The Philistine: Christo has Died

Anthony Daniels

One should not speak ill of the dead, of course, but the length of the interval before one may decently do so depends on the public prominence of the deceased. He or she who lives by notoriety asks to be reprehended by notoriety, and alas it is the aim of many artists (I use the term without entering into the knotty problem of the definition of art) not only to be noticed but to be notorious.

Christo Vladimirov Javacheff, trade name Christo, died recently, his wife and partner in art (if that is what it was), Jeanne-Claude, having predeceased him by eleven years. 

If anyone had set out deliberately to expose the triviality and emptiness of the cult of originality in art, he could hardly have done better than to imagine this couple: for they it was who first covered public buildings or monuments in thousands of yards of cloth, temporarily of course, as if to do so were a form of worthwhile artistic expression.

Their most famous ‘work’ was the covering in cloth of the Reichstag in Berlin (top) in 1995. They had covered the Pont Neuf in Paris (middle) with beige cloth in 1985 and also suspended a vast curtain between two mountains in Colorado (bottom), but it blew away a day later. Christo had been given permission to cover the Arc de Triomphe in Paris this autumn, but fate intervened to prevent it. My sense of loss is not great.

I was in Paris when Christo died, so I read the obituaries in the French newspapers. Here, in part, is what Libération said: 

“It took years and years of obstinacy to obtain political and administrative permission from the authorities, and to guarantee the production of their works.

One can just imagine the authorities being badgered into submission by the couple’s accusations of their, the authorities’, bone-headed lack of understanding of what they, the couple, were trying to do, and of its great artistic importance. No doubt the couple also had their supporters, the believers in the artistic ‘cutting edge’, as if art were a salami, or of the avant garde, as if art were an army marching towards a battlefield on which the final struggle against artistic imperfection would take place.

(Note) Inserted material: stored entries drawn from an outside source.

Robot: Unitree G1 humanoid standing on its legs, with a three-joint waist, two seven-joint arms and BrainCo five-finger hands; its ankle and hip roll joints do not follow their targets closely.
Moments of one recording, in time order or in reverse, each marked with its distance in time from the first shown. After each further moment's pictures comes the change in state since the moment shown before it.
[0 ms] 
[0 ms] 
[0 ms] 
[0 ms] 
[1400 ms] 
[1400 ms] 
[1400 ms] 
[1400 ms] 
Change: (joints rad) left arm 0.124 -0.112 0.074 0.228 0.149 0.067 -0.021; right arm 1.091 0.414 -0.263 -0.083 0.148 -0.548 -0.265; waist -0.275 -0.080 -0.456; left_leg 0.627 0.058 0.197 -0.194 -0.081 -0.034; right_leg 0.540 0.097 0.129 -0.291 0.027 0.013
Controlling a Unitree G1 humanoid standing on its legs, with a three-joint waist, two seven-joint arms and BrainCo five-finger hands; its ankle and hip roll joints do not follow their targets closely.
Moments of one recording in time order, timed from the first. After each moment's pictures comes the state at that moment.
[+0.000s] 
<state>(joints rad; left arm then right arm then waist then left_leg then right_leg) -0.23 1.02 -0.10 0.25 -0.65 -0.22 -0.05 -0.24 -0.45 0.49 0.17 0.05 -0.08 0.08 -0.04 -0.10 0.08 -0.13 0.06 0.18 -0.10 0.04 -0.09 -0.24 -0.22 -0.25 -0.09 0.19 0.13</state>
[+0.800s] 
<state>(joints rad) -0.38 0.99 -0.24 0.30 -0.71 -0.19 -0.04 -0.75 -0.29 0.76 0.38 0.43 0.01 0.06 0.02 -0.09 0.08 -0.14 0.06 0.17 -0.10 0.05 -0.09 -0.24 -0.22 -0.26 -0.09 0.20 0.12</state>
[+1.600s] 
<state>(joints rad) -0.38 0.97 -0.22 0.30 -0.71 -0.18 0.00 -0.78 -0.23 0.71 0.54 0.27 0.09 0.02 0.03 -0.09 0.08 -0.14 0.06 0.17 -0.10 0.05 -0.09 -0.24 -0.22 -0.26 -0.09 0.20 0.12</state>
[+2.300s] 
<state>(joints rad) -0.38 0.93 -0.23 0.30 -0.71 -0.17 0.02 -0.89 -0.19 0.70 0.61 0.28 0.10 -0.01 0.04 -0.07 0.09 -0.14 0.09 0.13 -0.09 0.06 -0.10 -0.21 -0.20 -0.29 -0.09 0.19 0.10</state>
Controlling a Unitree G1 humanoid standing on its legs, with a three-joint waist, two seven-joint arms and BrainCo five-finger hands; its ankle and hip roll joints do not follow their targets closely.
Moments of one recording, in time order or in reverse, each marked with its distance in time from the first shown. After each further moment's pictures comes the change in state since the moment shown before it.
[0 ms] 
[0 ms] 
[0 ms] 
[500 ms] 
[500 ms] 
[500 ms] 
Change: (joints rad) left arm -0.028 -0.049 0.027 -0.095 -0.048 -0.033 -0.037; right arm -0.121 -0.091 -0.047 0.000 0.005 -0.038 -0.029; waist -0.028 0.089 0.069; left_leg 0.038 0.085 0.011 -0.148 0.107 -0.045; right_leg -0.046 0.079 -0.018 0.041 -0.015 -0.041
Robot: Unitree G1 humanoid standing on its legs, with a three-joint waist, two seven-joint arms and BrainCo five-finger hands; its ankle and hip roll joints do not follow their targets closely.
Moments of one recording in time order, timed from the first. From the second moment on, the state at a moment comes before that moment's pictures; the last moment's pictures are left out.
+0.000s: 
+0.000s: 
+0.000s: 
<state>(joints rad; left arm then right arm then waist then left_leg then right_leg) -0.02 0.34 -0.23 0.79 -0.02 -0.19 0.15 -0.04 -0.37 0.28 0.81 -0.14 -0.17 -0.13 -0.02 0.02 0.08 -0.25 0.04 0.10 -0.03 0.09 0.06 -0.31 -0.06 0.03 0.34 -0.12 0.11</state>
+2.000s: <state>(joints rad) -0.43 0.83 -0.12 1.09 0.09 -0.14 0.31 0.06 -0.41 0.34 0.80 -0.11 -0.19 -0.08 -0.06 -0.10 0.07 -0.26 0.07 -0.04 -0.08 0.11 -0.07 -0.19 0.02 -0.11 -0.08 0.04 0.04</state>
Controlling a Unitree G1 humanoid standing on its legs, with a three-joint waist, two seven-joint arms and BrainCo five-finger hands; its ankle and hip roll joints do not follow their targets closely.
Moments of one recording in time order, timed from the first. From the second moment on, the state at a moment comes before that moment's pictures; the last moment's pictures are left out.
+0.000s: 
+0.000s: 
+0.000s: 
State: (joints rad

Nothing is easier of accomplishment than Christo-type originality. The possibilities are endless. One could, for example, put a tiger in a cage in a public space having first covered the tiger in shaving foam. No one, to my knowledge, has done this before, or anything like it. Furthermore, it would not be very difficult to construct some kind of reason for doing so. The shaving-foam-covered tiger would represent Man’s rape of Nature by industrial production, while the necessity to keep the tiger in the cage would represent Man’s shamefaced acknowledgement that, his rape of Nature notwithstanding, he is still prey to its forces. Of the spouting of bilge there is no end.

Christo started off as a painter, but since he had little new to add to the tradition, he decided to go off in another direction entirely. With no great talent for painting, he probably blamed the medium rather than the lack of capacity in himself. He was like those writers who, finding that they cannot write a novel, declare the novel to be dead.

The end of the obituary in Libération would be funny if it were not tragic:

It took twenty years for the covering of the Reichstag finally to take place in 1995, after the reunification of Germany, although the idea was put forward before the fall of the Wall. All that for two weeks! For, on every occasion, after a few days, the curtain fell and the places returned to their original condition. It was the work that vanished, packed up forever in the coloured glow of its brief but intense scintillation.

Originality, what crimes are committed in thy name!